As someone who has completed an apprenticeship as a plumber and is now a third-year student nurse there are a few things about the recent discussion that have annoyed me. The first is the view that by paying nurses during work placement it will set them back and make them apprentices again. What people need to remember is that apprentices are paid while working and during their block placements. No one is making the argument that nurses should be paid while in college or university. Regardless of pay, nurses will still be required to complete a Level 8 degree in four years so that point is moot. The second point is that of people who think student nurses are not supposed be working while on placement and that they should just be shadowing a nurse. The whole point of placement is hands-on working practice. Student nurses work the same hours as regular staff and carry out most of the same duties. If people think that students shouldn’t be paid then fair enough but don’t cheapen what they do or how hard they work by saying there isn’t a requirement on them to work as part of the team while there. How else are we to learn if we are not exposed to carrying out our duties in realistic conditions? We are expected to be able to make informed decisions be it first thing in the morning or 12 hours into a shift when we’re tired.

Lesley Anne McLoughlin

I am a mature psychiatric nursing student in my fourth year, starting as an intern in January. I have three children and I worked as a healthcare assistant for seven years before deciding to pursue my nursing degree. I will have a considerable wage cut when I finally qualify next year. This is my main concern. I have been working through the pandemic.
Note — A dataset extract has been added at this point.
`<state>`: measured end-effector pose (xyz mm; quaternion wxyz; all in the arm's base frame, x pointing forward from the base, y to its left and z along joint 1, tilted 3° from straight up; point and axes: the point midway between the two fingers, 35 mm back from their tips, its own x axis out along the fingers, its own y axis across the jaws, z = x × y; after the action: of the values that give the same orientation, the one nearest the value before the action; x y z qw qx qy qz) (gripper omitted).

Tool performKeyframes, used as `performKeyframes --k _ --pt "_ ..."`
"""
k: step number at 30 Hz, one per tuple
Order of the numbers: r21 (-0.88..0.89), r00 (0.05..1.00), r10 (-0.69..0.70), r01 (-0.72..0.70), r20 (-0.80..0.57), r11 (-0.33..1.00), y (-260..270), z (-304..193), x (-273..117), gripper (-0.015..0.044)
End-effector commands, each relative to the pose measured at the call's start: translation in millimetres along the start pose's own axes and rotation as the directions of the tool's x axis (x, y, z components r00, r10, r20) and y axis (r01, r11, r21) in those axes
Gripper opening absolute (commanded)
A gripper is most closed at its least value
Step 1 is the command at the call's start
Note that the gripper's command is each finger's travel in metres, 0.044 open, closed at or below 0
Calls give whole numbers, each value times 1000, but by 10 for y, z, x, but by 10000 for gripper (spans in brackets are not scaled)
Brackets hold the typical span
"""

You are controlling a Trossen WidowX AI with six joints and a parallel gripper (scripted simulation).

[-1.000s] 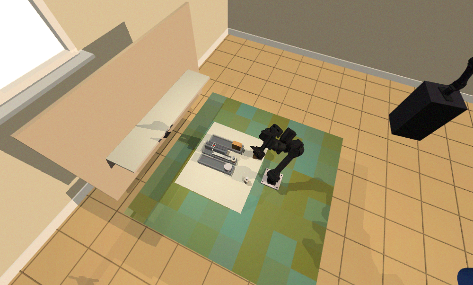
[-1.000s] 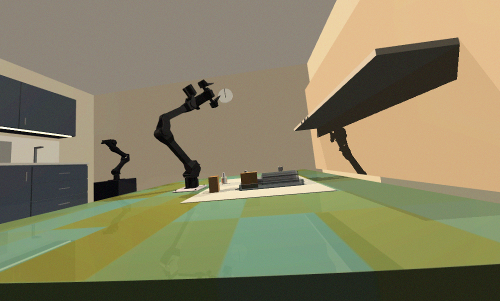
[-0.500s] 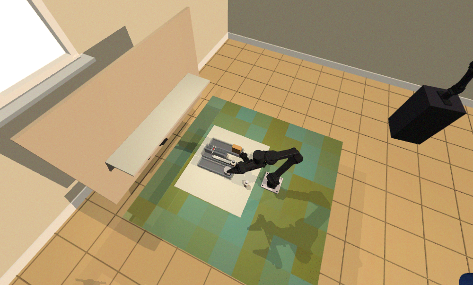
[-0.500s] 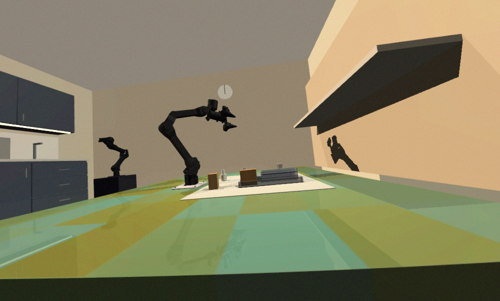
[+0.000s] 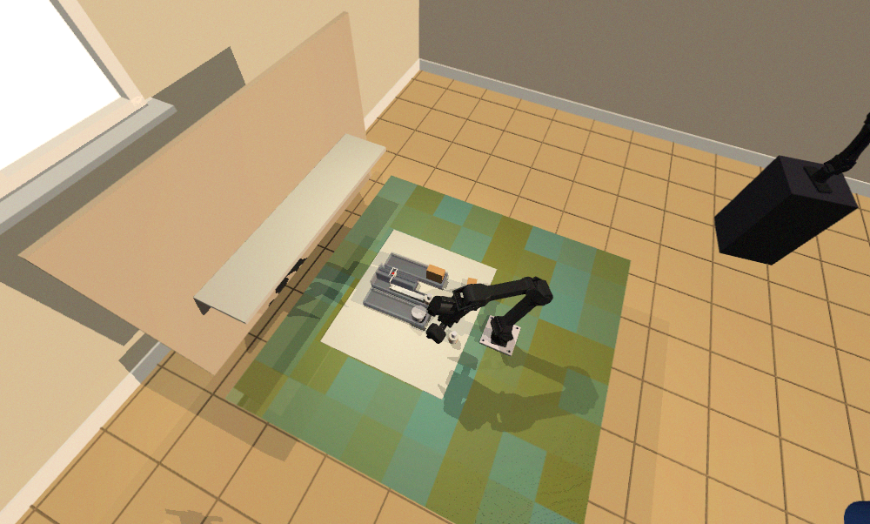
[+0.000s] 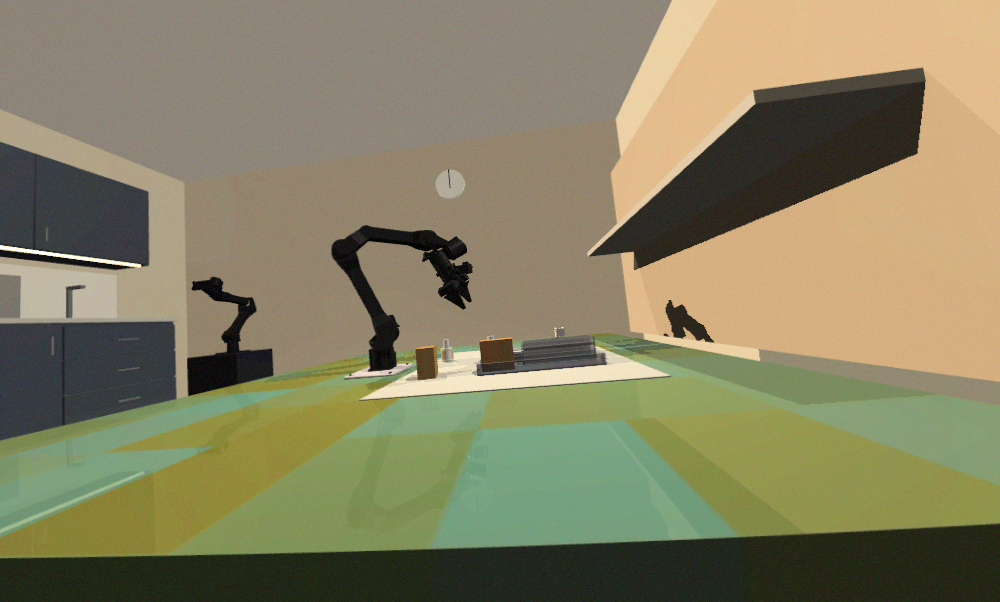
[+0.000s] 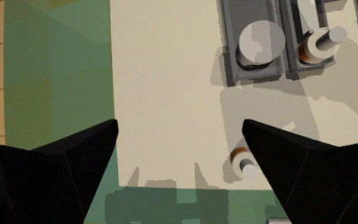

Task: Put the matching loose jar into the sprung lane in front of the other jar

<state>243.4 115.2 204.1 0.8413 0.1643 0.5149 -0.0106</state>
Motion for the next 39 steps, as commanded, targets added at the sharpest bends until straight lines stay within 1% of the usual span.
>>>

I tried to change my placement hours last year and when I asked it couldn’t happen because the ward was so short and I was making up the numbers on the ward. I believe 100 per cent that third year students and fourth year students should definitely be paid. I also believe that when we qualify that our responsibilities outweigh that of a healthcare assistant especially when you qualify with previous healthcare experience. Our starting wage should be reconsidered.

Esther Kandiwa

Dublin

In September 2017, I started my path on the journey to becoming a nurse. I started a nursing degree as a lone parent of three with full fees to pay due to being a non-EEA national and not being eligible for Susi or other financial supports. I have now made it to fourth year of my nursing degree. I have paid nearly €8,000 in college fees every year since 2017. I have worked so many jobs to get me to where I am now, these jobs were all in healthcare through recruitment agencies to pay for my fees and to financially support my family and I throughout my studies. Unfortunately, earlier this year while working in a hospital I contracted Covid-19 which resulted in many weeks without work or any State support.

I have worked so hard to get this far. I love nursing, I am a caring and empathetic person and finishing my degree would be life changing for my family and I. I believe the pay and allowances for student nurses has to change.